3. A method for detecting a forged video based on frequency domain self attention as claimed in claim 1, wherein the step 2.2 specifically comprises:

setting the size of the reconstructed face image to be H multiplied by W and the size of the image block to be P multiplied by P, obtaining N image blocks, wherein N is (H multiplied by W)/P ²；

Dividing N said graphs according to formula (4)Block conversion to sequence data z₀：

Wherein x is_classRepresenting a class-related variable learnable by the D-dimension,

4. A method for detecting a forged video based on frequency domain self attention as claimed in claim 3, wherein the step 2.3 specifically comprises:

z'_l＝MHA(LN(z_l-1))+(z_l-1),l＝1...L (5)

z_l＝MLP(LN(z'_l))+(z'_l),l＝1...L (6)

wherein MHA (-) represents a multi-head attention mechanism; LN (·) denotes layer normalization; MLP (-) represents a multi-layer perceptron; recording the corresponding multilayer perceptron in the formula (6) as a first multilayer perceptron, and recording the corresponding multilayer perceptron in the formula (7) as a second multilayer perceptron; l represents the total number of layers of the Transformer, L represents the L-th layer, z_lRepresents the output of the l-th layer MLP, z'_lRepresents the output of the l-th layer MHA,

denotes z_lIn the 1 st dimensionAnd (4) data.
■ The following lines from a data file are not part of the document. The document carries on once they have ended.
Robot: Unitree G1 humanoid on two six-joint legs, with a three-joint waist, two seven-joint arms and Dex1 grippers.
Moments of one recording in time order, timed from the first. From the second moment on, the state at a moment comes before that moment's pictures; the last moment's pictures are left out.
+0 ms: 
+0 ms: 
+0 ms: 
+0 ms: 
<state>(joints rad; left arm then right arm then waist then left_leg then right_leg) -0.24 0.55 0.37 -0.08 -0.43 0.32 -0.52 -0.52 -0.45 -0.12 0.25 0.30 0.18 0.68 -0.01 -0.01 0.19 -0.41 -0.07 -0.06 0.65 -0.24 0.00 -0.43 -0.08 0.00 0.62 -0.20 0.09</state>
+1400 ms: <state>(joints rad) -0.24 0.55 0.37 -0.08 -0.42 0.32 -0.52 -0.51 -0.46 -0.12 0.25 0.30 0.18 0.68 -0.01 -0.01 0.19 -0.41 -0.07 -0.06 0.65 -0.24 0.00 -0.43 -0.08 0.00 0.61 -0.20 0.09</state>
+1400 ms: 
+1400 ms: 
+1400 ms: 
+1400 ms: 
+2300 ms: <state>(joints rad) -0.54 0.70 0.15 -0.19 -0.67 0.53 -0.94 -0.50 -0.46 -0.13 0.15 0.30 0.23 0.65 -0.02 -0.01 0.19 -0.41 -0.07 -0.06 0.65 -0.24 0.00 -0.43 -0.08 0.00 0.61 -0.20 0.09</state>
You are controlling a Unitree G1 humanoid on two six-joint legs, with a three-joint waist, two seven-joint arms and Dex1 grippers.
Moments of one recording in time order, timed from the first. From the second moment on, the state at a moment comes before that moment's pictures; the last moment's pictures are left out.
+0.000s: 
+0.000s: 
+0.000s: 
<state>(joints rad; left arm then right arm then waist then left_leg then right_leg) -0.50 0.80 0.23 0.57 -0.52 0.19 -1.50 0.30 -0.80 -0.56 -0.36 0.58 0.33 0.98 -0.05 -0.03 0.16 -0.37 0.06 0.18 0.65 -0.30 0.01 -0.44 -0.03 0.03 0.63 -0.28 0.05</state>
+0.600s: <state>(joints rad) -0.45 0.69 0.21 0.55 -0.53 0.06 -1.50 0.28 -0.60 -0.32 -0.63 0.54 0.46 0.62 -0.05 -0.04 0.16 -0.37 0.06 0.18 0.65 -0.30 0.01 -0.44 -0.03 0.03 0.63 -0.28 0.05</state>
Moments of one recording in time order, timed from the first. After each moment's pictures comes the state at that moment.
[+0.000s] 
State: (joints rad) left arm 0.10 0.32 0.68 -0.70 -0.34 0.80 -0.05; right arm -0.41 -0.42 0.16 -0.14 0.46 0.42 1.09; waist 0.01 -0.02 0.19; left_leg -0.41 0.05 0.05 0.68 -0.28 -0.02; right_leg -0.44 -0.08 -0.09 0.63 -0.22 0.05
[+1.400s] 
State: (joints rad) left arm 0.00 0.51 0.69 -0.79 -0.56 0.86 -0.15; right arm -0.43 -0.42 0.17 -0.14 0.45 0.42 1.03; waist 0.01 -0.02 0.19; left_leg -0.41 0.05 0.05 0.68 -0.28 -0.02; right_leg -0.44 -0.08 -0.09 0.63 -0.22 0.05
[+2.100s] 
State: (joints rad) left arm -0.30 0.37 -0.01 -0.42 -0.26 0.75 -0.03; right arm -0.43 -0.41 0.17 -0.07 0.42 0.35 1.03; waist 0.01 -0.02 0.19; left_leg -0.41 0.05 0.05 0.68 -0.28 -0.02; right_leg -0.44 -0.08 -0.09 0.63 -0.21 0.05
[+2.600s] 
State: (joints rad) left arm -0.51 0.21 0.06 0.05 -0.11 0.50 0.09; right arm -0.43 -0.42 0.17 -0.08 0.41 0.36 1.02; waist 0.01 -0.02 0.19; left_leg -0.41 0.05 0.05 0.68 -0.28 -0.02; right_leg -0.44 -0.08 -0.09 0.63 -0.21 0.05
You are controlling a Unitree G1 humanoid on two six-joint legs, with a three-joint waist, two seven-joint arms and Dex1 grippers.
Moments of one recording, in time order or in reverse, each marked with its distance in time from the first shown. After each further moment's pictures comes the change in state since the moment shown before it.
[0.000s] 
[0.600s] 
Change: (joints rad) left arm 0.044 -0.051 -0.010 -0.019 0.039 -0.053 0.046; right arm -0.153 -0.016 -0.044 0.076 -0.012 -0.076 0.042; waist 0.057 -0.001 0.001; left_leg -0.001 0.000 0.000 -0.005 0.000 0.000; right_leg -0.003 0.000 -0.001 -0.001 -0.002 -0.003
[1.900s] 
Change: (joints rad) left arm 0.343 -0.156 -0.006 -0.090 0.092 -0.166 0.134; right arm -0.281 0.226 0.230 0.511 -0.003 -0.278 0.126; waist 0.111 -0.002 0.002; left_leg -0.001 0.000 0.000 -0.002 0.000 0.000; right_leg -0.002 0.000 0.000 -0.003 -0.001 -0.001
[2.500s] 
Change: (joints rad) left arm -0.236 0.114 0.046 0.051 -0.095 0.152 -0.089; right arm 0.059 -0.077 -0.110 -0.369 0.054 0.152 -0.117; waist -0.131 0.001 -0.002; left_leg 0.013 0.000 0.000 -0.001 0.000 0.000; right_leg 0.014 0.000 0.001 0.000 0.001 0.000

5. The method for detecting forged video based on frequency domain self-attention according to claim 4, wherein the first multi-layer perceptron is composed of two hidden layers; the first hidden layer has H ₁A node, the second hidden layer having H₂A plurality of nodes; wherein H₁＝D，H₂Is equal to the output dimension of the multilayer perceptron;

wherein the content of the first and second substances,

an output representing an i-th hidden node of a first hidden layer of the MLP;

6. The method according to claim 4, wherein the second multi-layered perceptron has a hidden layer, the hidden layer has two nodes, the value of the first node is taken as the probability that the video frame is a real video frame, and the value of the second node is taken as the probability that the video frame is a fake video frame.